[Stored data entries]
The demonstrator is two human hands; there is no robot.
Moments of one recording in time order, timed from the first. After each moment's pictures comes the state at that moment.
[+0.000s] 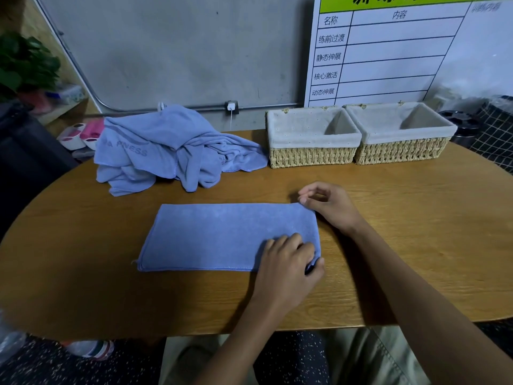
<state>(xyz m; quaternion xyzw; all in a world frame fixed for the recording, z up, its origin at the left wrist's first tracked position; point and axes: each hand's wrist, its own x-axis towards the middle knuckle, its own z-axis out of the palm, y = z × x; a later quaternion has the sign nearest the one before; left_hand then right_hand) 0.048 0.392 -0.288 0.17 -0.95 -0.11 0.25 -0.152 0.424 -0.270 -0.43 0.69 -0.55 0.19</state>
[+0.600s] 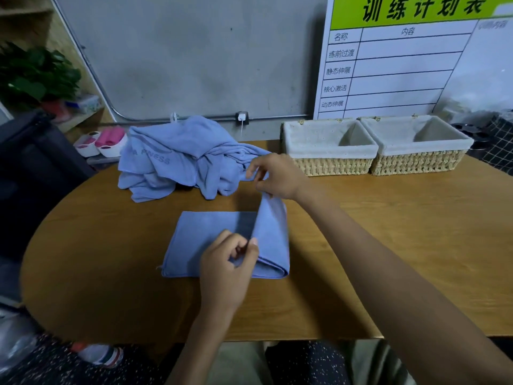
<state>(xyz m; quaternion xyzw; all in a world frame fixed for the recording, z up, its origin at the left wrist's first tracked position) 0.138 0.318 -0.251 0.30 -0.81 -0.31 0.41 -0.077 0.297 -0.174 -0.60 0.73 -0.31 0.07</state>
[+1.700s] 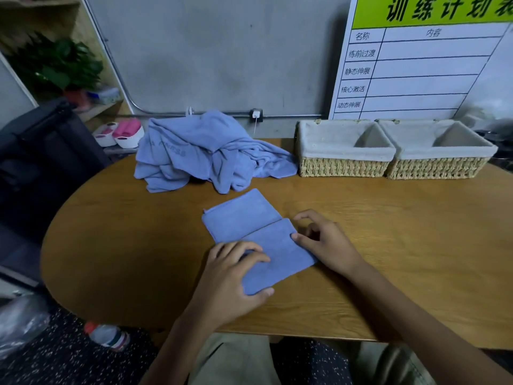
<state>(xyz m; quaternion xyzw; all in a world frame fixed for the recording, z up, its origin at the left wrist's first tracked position) 0.174 0.298 -0.283 0.16 -0.95 -0.14 0.24 -0.064 0.406 -0.275 -0.50 0.74 -0.41 0.15</state>
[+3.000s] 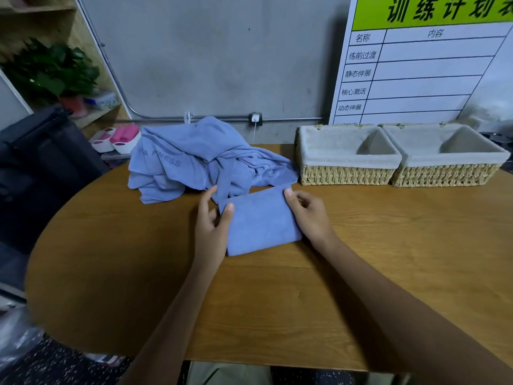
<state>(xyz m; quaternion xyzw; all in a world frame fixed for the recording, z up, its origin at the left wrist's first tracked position) 0.104 0.227 -0.258 0.33 -0.64 -0.52 0.45 -0.080 0.323 -0.260 -0.38 0.65 -0.63 0.19</state>
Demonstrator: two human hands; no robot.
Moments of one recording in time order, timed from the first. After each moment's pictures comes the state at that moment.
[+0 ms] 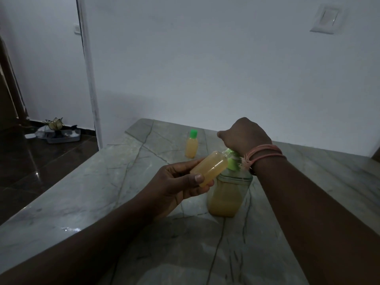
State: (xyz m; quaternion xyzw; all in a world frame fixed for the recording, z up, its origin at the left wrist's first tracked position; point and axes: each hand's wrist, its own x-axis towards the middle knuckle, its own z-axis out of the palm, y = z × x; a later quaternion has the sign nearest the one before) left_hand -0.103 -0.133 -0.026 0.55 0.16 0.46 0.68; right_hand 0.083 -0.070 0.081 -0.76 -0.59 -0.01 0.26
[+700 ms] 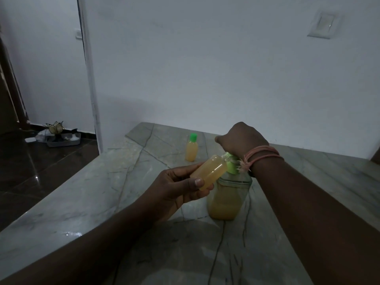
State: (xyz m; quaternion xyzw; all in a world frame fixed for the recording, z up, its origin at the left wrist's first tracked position) left_hand -0.102 -0.134 -0.026 0.54 0.16 0.46 0.68; right_hand 0.080 -0.074 0.085 -0.76 -0.60 0.01 0.23
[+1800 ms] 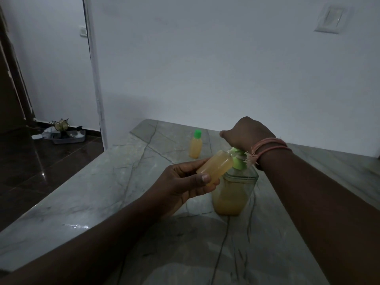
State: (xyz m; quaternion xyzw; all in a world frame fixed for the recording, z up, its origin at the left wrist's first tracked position) left_hand -0.102 -0.135 -0.027 0.55 0.16 0.46 0.67; right_hand 0.081 -0.075 0.089 -0.76 -0.60 0.01 0.22
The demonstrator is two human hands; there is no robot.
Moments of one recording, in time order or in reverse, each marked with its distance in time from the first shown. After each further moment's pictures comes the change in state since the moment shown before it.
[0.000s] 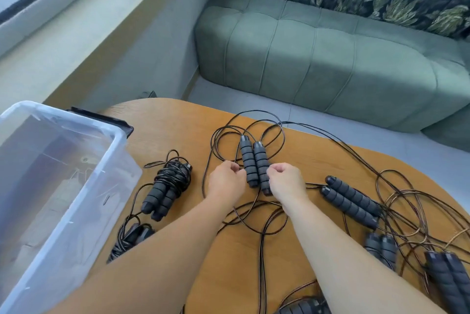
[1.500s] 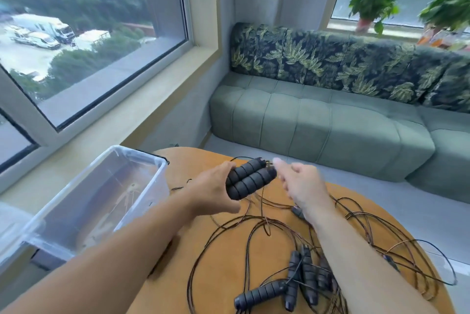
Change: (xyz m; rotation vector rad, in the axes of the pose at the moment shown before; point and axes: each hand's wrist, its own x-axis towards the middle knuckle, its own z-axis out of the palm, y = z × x) left_hand -0.240 0.092 -0.143 0.467 -0.064 0.577; right_hand -0.217 -0.069 -0.180 0.172 -0.022 -0.410
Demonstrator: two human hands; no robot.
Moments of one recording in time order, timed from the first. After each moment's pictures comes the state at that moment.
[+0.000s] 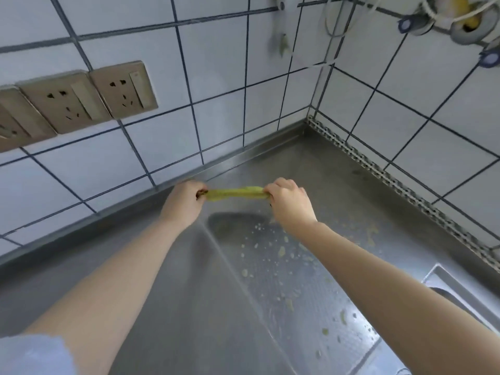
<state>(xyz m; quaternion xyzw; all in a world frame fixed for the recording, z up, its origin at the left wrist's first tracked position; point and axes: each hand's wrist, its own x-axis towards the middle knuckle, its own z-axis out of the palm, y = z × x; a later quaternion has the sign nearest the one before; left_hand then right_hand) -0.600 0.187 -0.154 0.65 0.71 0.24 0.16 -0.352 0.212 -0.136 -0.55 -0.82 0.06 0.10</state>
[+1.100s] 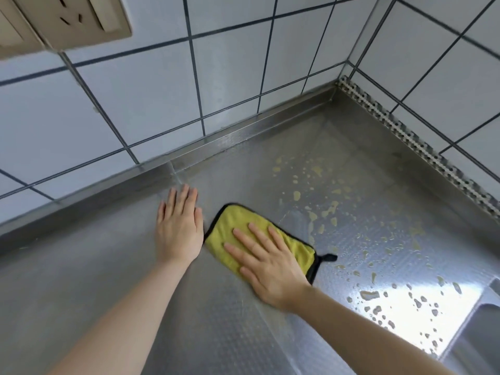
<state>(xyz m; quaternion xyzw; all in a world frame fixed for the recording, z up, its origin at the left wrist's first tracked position) -0.612 0.178 -0.305 0.59 0.79 0.15 0.04 -0.382 0.152 -0.287 -0.38 -0.92 0.11 -0.02</state>
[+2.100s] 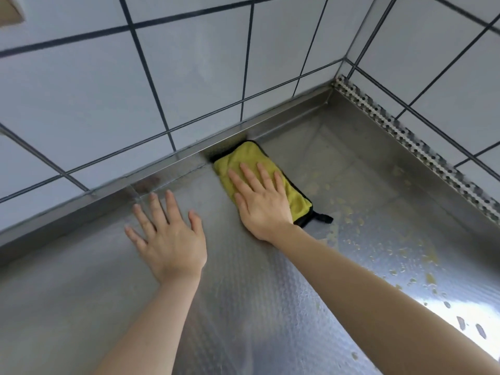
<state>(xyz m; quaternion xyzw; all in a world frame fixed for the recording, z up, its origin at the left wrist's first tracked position) -0.562 0.237 -0.306 0.44 0.89 0.09 0.05 -0.408 0.331 -0.302 -0.53 -0.84 0.10 0.02</state>
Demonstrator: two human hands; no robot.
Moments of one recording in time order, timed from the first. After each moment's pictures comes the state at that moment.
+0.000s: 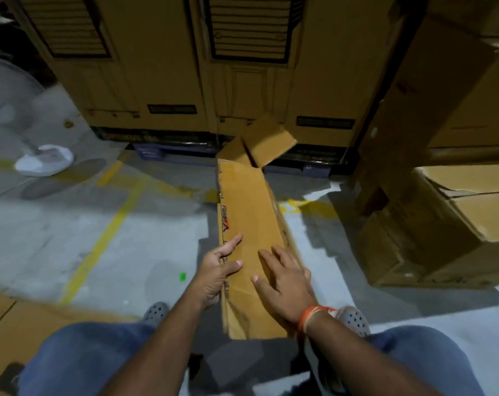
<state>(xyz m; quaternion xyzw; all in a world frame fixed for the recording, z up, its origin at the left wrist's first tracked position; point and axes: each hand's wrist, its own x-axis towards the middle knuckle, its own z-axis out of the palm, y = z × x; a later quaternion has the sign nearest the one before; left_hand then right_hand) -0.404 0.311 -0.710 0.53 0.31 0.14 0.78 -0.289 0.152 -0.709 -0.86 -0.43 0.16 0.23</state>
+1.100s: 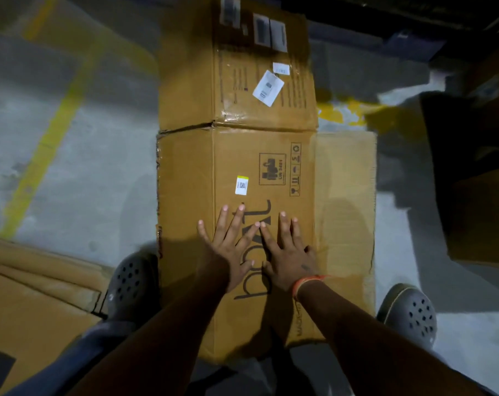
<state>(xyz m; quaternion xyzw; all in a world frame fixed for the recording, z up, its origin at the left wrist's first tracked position) -0.349 0.388 -1.021 0.95 0.25 -0.19 0.02 -0.212 0.266 -1.020 -0.82 -0.46 0.34 -0.06</state>
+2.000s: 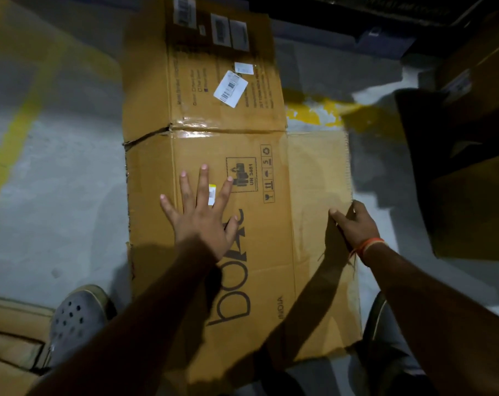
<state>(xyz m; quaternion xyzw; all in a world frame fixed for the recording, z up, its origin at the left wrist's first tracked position) -0.274 0.437 -1.002 0.93 0.36 -0.08 0.04 -0.038 0.213 -1.028 -0.88 -0.01 0.34 0.32</state>
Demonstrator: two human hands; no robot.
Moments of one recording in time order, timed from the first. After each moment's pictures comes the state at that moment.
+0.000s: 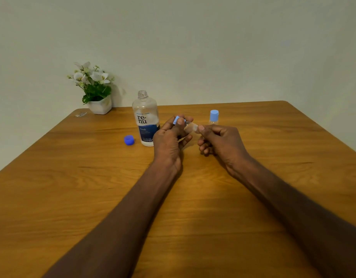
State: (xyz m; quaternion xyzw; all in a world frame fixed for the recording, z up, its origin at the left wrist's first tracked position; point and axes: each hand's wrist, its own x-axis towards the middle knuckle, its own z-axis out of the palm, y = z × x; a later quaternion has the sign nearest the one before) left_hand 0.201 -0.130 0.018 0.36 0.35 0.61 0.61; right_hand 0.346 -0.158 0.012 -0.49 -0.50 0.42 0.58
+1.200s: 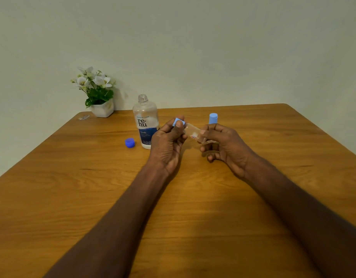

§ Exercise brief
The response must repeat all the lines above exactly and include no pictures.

§ Solved exercise
The demonstrator is two human hands; there is no robot.
Moments of one recording in time order, timed from the first. After each moment's pictures comes the state at that moment.
[+0.000s] 
<state>(xyz m; quaternion xyzw; all in a world frame fixed for the recording, z up, its origin at the left wrist's first tracked position; point and axes: each hand's wrist, its own x-axis towards the middle knuckle, its own z-axis out of the palm, y = z × x; a later quaternion has the sign nearest the one before; left_hand then right_hand) 0.048 0.392 -0.288 0.17 -0.95 -0.11 0.25 -0.152 0.424 -0.270 -0.43 0.69 -0.55 0.19</state>
[+0.600s] 
<state>(xyz m; quaternion xyzw; all in a world frame fixed for the recording, z up, its origin at the left wrist's first tracked position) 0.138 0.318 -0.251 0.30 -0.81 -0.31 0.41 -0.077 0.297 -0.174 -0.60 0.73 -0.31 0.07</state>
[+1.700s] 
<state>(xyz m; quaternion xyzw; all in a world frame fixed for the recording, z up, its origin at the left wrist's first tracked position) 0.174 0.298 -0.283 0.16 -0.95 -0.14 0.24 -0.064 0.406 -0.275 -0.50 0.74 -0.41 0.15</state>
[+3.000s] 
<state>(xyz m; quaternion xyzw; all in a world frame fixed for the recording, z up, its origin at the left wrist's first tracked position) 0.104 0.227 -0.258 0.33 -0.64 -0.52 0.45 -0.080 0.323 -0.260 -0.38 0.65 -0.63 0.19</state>
Demonstrator: two human hands; no robot.
Moments of one recording in time order, timed from the first. After each moment's pictures comes the state at that moment.
[+0 ms] 
State: (xyz m; quaternion xyzw; all in a world frame fixed for the recording, z up, its origin at the left wrist's first tracked position; point and axes: each hand's wrist, its own x-axis towards the middle knuckle, its own z-axis out of the palm, y = z × x; a later quaternion has the sign nearest the one before) left_hand -0.103 -0.133 -0.026 0.55 0.16 0.46 0.68; right_hand 0.083 -0.070 0.081 -0.76 -0.59 -0.01 0.26
[+700 ms] 
State: (xyz m; quaternion xyzw; all in a world frame fixed for the recording, z up, its origin at the left wrist's first tracked position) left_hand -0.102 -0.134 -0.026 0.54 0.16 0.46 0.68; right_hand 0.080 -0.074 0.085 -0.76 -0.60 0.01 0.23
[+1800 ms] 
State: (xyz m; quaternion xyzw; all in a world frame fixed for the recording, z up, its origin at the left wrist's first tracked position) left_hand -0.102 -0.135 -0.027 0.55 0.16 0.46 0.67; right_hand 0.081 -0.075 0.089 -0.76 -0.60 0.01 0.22
The demonstrator is two human hands; there is no robot.
Moments of one recording, in time order or in reverse, each marked with its distance in time from the first shown. After each further moment's pictures comes the change in state since the moment shown before it.
[0.000s] 
[1.500s] 
Change: (xyz m; rotation vector rad, in the axes of the pose at the moment shown before; point and axes: each hand's wrist, its own x-axis towards the middle knuckle, its own z-axis out of the palm, y = z × x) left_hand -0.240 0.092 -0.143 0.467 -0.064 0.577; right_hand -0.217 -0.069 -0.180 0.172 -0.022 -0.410
Demonstrator: two human hands; no robot.
Moments of one recording in time order, timed from the first. After each moment's pictures comes the state at that moment.
[+0.000s] 
<state>(xyz m; quaternion xyzw; all in a world frame fixed for the recording, z up, its origin at the left wrist's first tracked position; point and axes: each hand's wrist, its own x-axis towards the middle knuckle, its own z-axis out of the palm, y = z × x; a later quaternion has the sign nearest the one before; left_hand then right_hand) -0.600 0.187 -0.154 0.65 0.71 0.24 0.16 -0.352 0.212 -0.136 -0.55 -0.82 0.06 0.10</state>
[+1.100s] 
<state>(xyz m; quaternion xyzw; all in a world frame fixed for the recording, z up, its origin at the left wrist's first tracked position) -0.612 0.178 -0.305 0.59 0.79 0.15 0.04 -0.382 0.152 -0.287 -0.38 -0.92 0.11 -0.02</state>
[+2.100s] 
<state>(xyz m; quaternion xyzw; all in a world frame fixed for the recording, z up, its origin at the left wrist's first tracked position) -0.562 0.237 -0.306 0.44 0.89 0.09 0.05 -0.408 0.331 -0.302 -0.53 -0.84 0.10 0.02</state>
Demonstrator: two human hands; no robot.
Moments of one recording in time order, timed from the first. After each moment's pictures comes the state at that moment.
+0.000s: 
<state>(xyz m; quaternion xyzw; all in a world frame fixed for the recording, z up, its origin at the left wrist's first tracked position; point and axes: each hand's wrist, its own x-axis towards the middle knuckle, its own z-axis out of the palm, y = z × x; a later quaternion has the sign nearest the one before; left_hand then right_hand) -0.404 0.311 -0.710 0.53 0.31 0.14 0.78 -0.289 0.152 -0.709 -0.86 -0.43 0.16 0.23</state>
+1.100s: 
<state>(xyz m; quaternion xyzw; all in a world frame fixed for the recording, z up, its origin at the left wrist's first tracked position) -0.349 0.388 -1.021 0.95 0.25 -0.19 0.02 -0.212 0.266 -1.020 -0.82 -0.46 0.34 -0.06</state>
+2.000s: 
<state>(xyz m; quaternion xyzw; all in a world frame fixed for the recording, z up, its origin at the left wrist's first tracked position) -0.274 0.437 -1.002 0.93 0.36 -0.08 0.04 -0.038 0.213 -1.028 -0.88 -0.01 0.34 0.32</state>
Demonstrator: two human hands; no robot.
Moments of one recording in time order, timed from the first. After each moment's pictures comes the state at that moment.
+0.000s: 
State: (xyz m; quaternion xyzw; all in a world frame fixed for the recording, z up, its origin at the left wrist's first tracked position; point and axes: each hand's wrist, its own x-axis towards the middle knuckle, its own z-axis out of the palm, y = z × x; a later quaternion has the sign nearest the one before) left_hand 0.201 -0.130 0.018 0.36 0.35 0.61 0.61; right_hand 0.346 -0.158 0.012 -0.49 -0.50 0.42 0.58
+1.200s: 

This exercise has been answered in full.